▸ **Directions for this task**: Restate word for word the lines of the records below, starting at the line that contains "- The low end" and ending at the line that contains "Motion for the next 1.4", with both of those lines included and nothing else.

----------

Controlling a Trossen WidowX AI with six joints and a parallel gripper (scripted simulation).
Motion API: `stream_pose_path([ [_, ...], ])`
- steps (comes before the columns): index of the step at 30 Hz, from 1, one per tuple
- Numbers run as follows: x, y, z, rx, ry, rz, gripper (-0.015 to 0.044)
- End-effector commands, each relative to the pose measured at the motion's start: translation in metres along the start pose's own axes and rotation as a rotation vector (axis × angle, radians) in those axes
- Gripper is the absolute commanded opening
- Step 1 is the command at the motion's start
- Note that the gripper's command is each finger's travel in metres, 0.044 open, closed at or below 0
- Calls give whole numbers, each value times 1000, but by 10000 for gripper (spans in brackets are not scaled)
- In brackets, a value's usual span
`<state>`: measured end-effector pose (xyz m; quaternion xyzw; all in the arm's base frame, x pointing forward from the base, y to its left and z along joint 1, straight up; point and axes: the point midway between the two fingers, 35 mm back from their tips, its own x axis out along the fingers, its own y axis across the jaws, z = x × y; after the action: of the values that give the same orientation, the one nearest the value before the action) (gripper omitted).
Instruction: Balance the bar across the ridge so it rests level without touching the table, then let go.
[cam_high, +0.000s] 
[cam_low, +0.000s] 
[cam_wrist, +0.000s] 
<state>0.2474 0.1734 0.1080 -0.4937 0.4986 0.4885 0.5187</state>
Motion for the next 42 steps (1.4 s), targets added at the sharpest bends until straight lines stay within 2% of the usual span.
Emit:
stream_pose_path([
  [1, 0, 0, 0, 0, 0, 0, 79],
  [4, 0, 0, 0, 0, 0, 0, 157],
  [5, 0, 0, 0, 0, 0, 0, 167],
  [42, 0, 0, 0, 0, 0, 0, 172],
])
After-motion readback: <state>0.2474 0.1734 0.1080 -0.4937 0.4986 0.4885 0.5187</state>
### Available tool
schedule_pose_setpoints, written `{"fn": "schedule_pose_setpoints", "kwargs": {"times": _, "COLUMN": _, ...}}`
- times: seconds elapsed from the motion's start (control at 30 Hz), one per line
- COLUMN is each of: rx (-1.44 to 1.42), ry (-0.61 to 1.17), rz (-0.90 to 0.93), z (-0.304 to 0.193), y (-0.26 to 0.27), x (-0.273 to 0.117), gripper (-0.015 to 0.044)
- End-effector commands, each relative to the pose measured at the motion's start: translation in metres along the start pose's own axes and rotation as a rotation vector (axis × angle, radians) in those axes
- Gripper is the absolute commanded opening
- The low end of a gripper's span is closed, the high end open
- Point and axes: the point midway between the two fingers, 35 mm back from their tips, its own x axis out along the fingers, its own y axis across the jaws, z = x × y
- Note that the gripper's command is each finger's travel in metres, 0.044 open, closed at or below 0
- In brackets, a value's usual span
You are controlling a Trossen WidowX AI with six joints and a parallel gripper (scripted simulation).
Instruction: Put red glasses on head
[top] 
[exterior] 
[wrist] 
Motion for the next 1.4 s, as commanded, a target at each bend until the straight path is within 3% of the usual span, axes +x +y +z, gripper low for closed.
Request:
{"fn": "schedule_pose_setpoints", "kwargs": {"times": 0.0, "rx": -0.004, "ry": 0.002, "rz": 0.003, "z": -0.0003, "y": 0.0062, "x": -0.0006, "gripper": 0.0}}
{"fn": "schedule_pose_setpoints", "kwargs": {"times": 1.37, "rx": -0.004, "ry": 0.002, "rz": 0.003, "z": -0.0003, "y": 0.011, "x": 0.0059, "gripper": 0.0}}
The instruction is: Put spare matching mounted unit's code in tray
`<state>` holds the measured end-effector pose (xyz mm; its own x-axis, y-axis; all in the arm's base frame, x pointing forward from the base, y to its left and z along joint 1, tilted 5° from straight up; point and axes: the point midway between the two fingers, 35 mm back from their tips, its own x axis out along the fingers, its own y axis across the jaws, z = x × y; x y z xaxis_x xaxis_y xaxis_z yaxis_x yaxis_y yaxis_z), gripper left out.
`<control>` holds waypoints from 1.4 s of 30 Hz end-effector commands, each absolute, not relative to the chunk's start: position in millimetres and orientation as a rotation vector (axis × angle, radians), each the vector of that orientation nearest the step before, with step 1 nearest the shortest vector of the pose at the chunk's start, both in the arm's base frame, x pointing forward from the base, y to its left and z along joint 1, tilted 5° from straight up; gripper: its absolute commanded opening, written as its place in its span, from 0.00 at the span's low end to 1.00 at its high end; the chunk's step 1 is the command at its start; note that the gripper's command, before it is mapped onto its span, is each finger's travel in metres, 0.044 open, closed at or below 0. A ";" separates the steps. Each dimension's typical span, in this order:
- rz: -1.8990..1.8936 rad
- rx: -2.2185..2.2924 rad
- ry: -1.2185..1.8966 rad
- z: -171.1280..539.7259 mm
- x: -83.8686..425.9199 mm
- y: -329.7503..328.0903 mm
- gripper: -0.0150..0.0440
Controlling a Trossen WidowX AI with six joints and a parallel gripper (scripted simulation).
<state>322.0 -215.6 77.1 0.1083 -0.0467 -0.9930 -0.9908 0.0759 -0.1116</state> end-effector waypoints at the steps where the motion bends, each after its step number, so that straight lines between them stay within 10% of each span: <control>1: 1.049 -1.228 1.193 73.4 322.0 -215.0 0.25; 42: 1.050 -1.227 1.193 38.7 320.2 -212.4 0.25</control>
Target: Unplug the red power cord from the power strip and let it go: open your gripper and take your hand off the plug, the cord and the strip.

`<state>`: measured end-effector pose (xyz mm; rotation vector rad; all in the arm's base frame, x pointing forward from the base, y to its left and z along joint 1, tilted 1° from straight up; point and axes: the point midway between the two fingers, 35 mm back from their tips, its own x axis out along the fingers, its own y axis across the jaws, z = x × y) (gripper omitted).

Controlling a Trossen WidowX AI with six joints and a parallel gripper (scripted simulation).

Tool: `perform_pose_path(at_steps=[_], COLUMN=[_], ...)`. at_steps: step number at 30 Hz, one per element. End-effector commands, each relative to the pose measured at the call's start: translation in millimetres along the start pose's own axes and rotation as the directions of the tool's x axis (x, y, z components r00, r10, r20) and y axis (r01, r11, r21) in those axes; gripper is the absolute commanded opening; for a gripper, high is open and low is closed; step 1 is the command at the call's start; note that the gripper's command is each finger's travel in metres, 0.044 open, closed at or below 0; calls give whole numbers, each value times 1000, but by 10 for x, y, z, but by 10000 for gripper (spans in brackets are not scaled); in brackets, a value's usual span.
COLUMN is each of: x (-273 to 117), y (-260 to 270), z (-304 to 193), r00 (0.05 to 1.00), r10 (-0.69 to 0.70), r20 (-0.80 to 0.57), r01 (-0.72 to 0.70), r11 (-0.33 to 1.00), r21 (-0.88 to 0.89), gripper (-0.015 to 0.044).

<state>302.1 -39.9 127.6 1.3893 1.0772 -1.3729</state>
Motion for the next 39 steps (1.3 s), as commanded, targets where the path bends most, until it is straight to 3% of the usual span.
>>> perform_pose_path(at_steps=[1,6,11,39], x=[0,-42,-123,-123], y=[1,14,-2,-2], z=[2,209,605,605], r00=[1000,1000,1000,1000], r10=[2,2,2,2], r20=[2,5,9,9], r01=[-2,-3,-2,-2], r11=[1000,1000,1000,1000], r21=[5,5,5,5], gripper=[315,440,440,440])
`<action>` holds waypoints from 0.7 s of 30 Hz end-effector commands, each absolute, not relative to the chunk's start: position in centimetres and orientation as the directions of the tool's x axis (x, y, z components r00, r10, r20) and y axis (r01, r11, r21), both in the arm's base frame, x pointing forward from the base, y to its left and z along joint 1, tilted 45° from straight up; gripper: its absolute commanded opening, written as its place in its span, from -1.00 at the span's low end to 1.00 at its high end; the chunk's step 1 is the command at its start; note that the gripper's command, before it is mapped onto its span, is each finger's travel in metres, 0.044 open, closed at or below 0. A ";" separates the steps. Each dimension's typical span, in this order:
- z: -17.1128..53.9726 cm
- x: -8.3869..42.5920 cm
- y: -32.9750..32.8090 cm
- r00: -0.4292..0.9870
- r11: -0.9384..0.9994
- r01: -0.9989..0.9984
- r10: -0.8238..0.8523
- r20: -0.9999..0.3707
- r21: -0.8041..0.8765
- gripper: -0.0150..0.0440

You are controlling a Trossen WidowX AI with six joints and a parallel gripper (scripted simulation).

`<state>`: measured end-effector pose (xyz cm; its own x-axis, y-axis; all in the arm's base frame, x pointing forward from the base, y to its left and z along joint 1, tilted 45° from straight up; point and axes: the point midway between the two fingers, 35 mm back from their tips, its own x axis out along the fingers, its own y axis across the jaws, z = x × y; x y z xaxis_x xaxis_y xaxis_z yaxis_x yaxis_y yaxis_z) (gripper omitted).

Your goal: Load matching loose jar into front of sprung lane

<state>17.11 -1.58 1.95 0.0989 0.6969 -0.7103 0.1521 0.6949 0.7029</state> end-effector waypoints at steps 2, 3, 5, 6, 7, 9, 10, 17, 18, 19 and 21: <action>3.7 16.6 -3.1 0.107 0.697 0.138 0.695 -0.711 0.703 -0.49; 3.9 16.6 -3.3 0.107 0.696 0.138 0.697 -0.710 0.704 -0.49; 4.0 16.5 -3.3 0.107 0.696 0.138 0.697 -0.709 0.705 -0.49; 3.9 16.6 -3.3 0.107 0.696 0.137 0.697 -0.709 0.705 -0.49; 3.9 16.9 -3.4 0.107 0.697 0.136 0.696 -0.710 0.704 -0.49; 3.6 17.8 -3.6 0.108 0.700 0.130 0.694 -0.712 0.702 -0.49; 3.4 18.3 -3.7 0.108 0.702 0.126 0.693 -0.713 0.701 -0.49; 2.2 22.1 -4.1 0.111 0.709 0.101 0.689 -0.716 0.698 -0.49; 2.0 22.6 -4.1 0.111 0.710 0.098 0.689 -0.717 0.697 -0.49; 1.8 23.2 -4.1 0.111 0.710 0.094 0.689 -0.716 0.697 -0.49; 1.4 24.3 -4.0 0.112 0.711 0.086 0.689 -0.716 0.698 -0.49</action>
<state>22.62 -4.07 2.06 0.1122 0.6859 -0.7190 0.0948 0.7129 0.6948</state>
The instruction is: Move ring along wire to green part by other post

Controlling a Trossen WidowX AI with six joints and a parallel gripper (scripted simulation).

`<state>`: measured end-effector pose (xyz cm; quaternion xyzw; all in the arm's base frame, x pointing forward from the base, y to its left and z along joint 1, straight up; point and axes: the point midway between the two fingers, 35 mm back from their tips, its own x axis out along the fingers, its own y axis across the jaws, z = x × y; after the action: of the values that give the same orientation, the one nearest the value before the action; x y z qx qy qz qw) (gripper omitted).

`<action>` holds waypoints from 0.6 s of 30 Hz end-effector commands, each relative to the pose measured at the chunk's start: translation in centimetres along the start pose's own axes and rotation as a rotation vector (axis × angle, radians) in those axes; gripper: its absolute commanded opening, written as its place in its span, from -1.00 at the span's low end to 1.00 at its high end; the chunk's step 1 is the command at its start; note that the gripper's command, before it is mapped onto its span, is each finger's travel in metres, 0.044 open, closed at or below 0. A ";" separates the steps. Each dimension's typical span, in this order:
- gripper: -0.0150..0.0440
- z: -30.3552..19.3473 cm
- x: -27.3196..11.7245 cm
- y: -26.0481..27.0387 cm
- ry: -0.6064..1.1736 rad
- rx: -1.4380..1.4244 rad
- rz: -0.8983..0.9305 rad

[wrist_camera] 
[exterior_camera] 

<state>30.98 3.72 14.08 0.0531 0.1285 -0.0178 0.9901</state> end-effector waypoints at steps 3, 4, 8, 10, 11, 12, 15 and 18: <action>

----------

▸ **Output below**:
- The low end of a gripper's span is closed, the high end open
- Point and axes: the point midway between the two fingers, 35 mm back from their tips, its own x axis out along the fingers, its own y axis across the jaws, z = x × y
- Note that the gripper's command is each finger's travel in metres, 0.044 open, closed at or below 0
- In brackets, a value's usual span
You are controlling a Trossen WidowX AI with six joints and a parallel gripper (scripted simulation).
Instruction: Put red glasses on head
[top] 
[exterior] 
[wrist] 
Motion for the next 1.4 s, as commanded, a target at each bend until the straight path is within 3% of the usual span, axes +x +y +z, gripper low for closed.

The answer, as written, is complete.